For creating the XML, I've used various XML::LibXML methods from
XML::LibXML::Document,
XML::LibXML::Node and
XML::LibXML::Element.
Here's the script:
#!/usr/bin/env perl
use strict;
use warnings;
use autodie qw{:all};
use Text::CSV;
use XML::LibXML;
my $tsv_file_in = 'pm_1169537_input.tsv';
my $xml_file_out = 'pm_1169537_output.xml';
my $dom = generate_xml($tsv_file_in);
output_xml($dom, $xml_file_out);
sub generate_xml {
my ($tsv_file_in) = @_;
open my $in_fh, '<', $tsv_file_in;
my $csv = Text::CSV::->new({sep_char => "\t"})

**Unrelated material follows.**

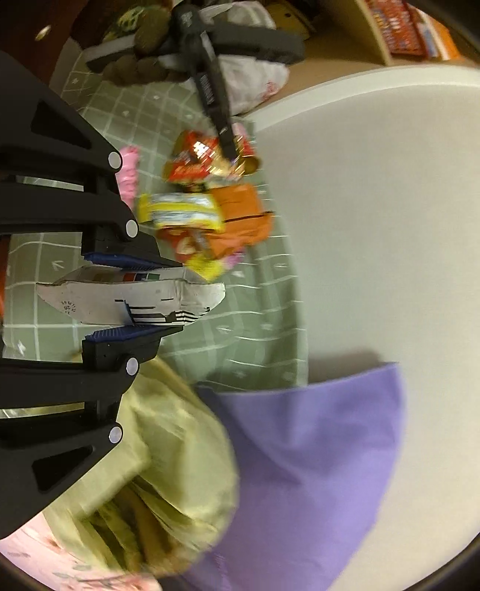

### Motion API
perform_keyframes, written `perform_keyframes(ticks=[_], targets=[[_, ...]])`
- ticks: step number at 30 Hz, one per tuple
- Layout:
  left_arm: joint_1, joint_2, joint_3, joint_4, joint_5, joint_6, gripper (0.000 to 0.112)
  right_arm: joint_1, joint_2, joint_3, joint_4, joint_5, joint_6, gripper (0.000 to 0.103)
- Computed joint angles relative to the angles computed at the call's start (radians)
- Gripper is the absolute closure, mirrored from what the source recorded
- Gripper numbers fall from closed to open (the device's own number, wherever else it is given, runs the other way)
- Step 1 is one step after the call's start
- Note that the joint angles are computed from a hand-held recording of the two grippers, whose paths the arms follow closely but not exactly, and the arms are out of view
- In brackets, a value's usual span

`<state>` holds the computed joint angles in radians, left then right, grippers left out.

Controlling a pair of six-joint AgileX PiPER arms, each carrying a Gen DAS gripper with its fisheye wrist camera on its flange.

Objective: Collect trash
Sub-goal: 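Carry the wrapper and milk carton to the yellow bag and release both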

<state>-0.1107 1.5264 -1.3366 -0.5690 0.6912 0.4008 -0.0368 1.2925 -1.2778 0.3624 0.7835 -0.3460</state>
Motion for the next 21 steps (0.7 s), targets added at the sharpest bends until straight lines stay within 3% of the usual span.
perform_keyframes(ticks=[5,12,17,21], targets=[[-0.103,0.076,-0.212,-0.053,0.008,0.034,0.094,-0.103,-0.046,-0.158,-0.050,0.085,-0.010,0.077],[-0.304,0.277,-0.567,-0.136,0.032,0.054,0.094,-0.409,-0.100,-0.256,-0.003,0.209,-0.113,0.077],[-0.432,0.467,-0.811,-0.081,0.136,-0.030,0.094,-0.657,-0.095,-0.240,0.166,0.324,-0.246,0.077],[-0.493,0.624,-0.994,0.009,0.261,-0.104,0.094,-0.731,-0.033,-0.222,0.241,0.386,-0.303,0.077]])
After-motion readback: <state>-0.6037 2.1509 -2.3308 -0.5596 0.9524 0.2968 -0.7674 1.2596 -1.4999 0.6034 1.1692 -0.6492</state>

or die 'Text::CSV::->new() FAILED: ', Text::CSV::->error_diag(
+);
my $dom = XML::LibXML::Document::->new(qw{1.0 UTF-8});
my $root = $dom->createElement('XML_FILE');
$dom->setDocumentElement($root);
my @headers = map { uc } @{$csv->getline($in_fh)};
my %header_index_for = map { $headers[$_] => $_ } 0 .. $#headers;
my ($last_pin, $report) = ('', undef);
while (my $row = $csv->getline($in_fh)) {
next if @$row == 1 && ! length $row->[0];
if ($row->[$header_index_for{PIN}] ne $last_pin) {
$last_pin = $row->[$header_index_for{PIN}];
$report = XML::LibXML::Element->new('REPORT');
$report->setAttribute(TYPE => 'AB');
$root->addChild($report);
for (qw{REASON1 REASON2 REASON3}) {
my $reason = XML::LibXML::Element->new($_);
$reason->appendText($row->[$header_index_for{$_}]);
$report->addChild($reason);
}
my $person = XML::LibXML::Element->new('PERSON');
$report->addChild($person);
for (qw{PIN NAME ZIP}) {
my $person_datum = XML::LibXML::Element->new($_);
$person_datum->appendText($row->[$header_index_for{$_}
+]);
$person->addChild($person_datum);
}
}
my $charge = XML::LibXML::Element->new('CHARGE');
$report->addChild($charge);
for (qw{DATE TIME}) {
my $charge_datum = XML::LibXML::Element->new($_);
$charge_datum->appendText($row->[$header_index_for{$_}]);
$charge->addChild($charge_datum);
}
}
return $dom;
}
sub output_xml {
my ($dom, $xml_file_out) = @_;
open my $out_fh, '>', $xml_file_out;
print $out_fh $dom->toString(1);
return;
}
The input, pm_1169537_input.tsv, is exactly what you posted.
The output, pm_1169537_output.xml, looks exactly as you wanted (except for the erroneous end tag, </REASON>, which now appears correctly as </REASON1>):
<?xml version="1.0" encoding="UTF-8"?>
<XML_FILE>
<REPORT TYPE="AB">
<REASON1>data1</REASON1>
<REASON2>data2</REASON2>
<REASON3>data3</REASON3>
<PERSON>
<PIN>Pin 1</PIN>
<NAME>data5</NAME>
<ZIP>data6</ZIP>
</PERSON>
<CHARGE>
<DATE>data7</DATE>
<TIME>data8</TIME>
</CHARGE>
<CHARGE>
<DATE>data9</DATE>
<TIME>data10</TIME>
</CHARGE>
<CHARGE>
<DATE>data11</DATE>
<TIME>data12</TIME>
</CHARGE>
</REPORT>
</XML_FILE>
Actually, you didn't show the XML declaration:
modify to suit if want something different.
Update:
Oops! Spotted a bug in my code. Two instances of
$headers[$header_index_for{PIN}]
now corrected to
$row->[$header_index_for{PIN}].